_WHAT THIS TASK INVOLVES:_
Each line of the records that holds "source" should be shown in full.

--- START ---

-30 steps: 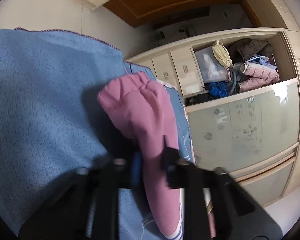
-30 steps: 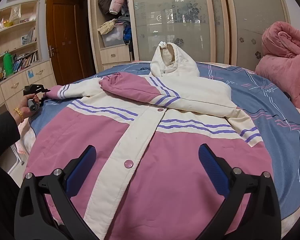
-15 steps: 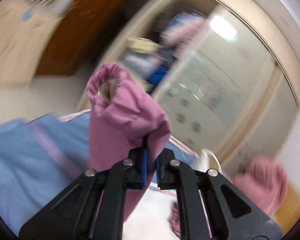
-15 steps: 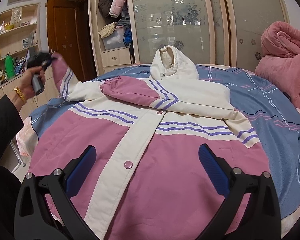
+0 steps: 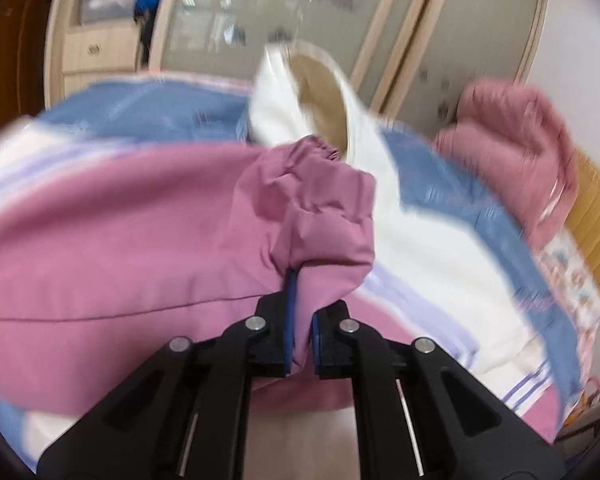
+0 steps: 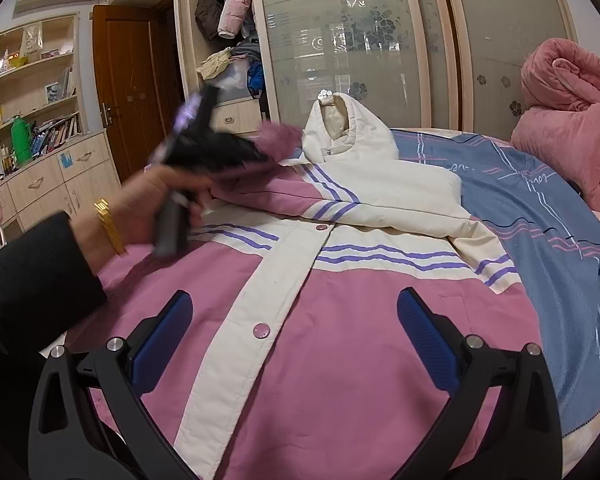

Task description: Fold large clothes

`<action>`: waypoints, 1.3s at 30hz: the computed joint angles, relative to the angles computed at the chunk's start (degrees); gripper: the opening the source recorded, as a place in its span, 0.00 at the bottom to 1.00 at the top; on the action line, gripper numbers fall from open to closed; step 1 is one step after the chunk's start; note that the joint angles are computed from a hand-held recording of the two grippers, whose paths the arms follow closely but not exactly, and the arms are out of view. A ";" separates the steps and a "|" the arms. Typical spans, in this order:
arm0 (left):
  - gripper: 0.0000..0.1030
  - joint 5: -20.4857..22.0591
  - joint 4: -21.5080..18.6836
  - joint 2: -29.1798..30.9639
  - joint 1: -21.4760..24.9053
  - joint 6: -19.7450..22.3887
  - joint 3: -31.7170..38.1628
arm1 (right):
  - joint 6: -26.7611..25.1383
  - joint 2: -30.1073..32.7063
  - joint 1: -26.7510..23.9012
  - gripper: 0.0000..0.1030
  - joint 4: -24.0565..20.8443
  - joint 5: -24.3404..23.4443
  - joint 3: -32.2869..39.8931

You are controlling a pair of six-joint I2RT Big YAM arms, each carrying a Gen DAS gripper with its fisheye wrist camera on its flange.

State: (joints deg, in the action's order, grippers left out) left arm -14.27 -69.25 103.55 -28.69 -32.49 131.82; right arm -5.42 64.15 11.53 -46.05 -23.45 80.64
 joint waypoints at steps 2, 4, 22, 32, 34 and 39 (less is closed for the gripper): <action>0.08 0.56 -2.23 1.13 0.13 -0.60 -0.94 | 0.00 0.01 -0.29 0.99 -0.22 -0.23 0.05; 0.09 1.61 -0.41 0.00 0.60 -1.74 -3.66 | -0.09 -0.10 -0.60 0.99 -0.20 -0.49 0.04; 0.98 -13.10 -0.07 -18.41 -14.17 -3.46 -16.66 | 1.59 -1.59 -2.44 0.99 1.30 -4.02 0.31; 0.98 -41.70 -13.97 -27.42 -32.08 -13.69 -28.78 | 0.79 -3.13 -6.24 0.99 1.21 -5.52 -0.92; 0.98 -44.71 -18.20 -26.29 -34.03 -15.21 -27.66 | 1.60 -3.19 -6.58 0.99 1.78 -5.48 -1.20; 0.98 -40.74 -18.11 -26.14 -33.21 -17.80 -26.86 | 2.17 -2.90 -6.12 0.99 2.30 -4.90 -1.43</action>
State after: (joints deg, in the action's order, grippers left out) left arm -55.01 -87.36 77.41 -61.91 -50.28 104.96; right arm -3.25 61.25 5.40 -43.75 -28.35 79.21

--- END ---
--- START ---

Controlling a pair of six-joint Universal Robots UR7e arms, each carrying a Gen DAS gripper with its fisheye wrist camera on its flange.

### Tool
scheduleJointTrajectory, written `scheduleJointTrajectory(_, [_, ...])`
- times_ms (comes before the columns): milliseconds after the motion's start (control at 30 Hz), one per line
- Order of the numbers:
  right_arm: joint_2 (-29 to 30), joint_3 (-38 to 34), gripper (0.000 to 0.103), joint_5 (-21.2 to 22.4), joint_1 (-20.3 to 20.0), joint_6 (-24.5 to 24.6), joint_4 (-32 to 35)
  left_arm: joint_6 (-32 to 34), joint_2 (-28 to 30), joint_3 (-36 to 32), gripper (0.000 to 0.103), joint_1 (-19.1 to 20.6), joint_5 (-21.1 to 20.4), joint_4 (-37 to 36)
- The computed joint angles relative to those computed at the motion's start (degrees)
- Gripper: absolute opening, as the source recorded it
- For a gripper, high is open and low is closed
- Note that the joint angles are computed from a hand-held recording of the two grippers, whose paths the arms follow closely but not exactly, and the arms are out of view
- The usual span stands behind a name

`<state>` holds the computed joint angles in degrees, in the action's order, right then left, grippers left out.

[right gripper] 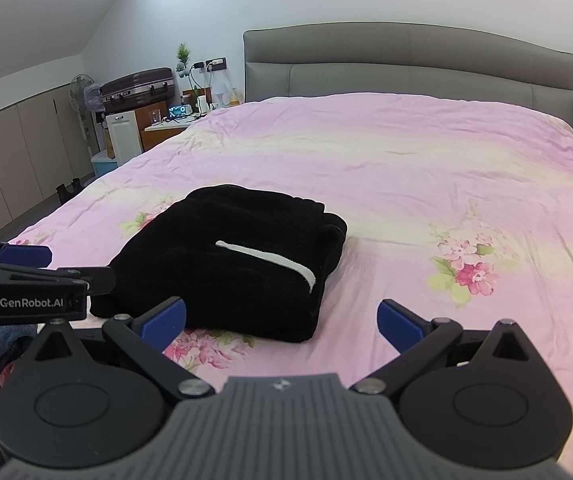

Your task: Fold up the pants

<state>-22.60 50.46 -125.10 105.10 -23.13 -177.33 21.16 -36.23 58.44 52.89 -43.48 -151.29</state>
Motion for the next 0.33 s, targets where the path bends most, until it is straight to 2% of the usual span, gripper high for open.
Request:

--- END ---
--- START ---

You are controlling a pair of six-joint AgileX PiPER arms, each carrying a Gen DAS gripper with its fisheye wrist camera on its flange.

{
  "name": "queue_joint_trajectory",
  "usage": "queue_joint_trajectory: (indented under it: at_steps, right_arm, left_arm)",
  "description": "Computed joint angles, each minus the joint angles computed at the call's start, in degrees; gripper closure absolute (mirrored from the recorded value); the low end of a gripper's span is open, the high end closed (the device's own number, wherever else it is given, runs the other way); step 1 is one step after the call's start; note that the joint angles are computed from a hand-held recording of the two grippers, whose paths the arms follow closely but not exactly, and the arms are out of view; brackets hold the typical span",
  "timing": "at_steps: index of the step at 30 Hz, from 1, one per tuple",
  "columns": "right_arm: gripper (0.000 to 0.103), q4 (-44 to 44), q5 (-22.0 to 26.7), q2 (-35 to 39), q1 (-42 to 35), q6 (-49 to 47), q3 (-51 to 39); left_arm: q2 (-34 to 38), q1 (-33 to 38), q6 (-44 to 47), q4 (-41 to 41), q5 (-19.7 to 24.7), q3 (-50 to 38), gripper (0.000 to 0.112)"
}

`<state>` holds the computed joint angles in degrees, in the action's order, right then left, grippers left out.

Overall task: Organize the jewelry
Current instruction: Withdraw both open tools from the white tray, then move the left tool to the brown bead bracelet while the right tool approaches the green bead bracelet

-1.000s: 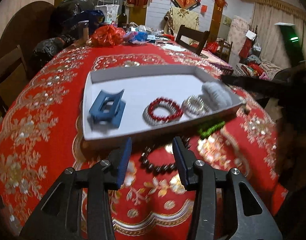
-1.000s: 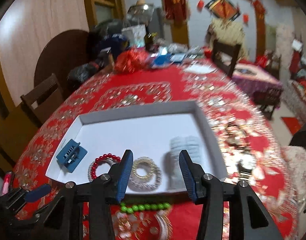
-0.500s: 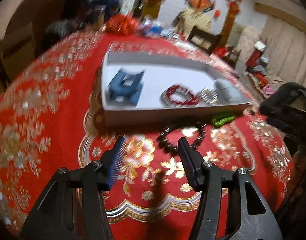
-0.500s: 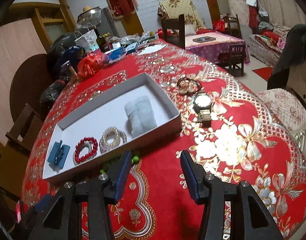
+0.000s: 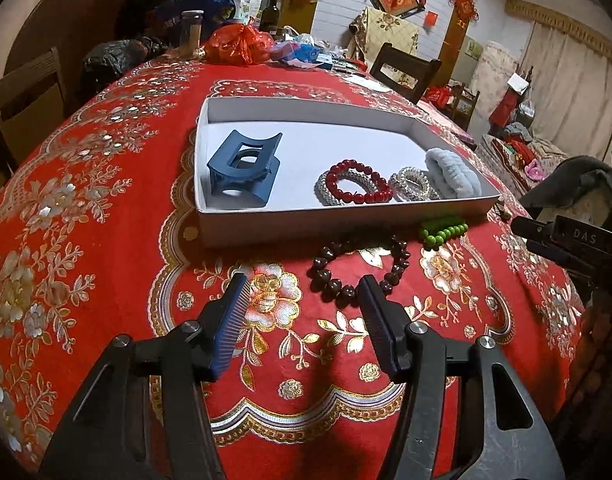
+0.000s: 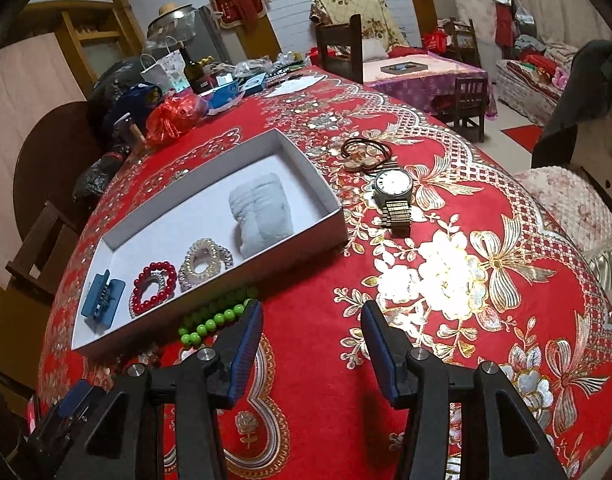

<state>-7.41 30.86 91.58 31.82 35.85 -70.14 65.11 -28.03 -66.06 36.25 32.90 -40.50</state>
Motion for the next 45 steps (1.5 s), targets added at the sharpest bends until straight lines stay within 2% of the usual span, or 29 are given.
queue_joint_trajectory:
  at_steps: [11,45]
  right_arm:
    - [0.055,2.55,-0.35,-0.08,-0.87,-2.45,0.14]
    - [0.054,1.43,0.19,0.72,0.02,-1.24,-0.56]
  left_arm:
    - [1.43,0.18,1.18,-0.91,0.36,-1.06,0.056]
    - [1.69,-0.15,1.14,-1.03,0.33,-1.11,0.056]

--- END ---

_SOLUTION TO THIS PROBLEM:_
`<action>`: waypoints, 1.3s at 30hz: the computed joint angles, relative to the angles computed at the chunk's start (degrees); gripper: the opening the source recorded, as a place in its span, 0.00 at the bottom to 1.00 at the top; on the action line, gripper numbers fall from open to closed; step 1 is one step after the chunk's start; note that the joint angles are computed from a hand-held recording of the two grippers, whose paths the arms follow closely but not exactly, and the arms are out of view. A ";" separates the steps and a "|" the arms. Typical spans, in this order:
- Gripper: absolute opening, as the source recorded it

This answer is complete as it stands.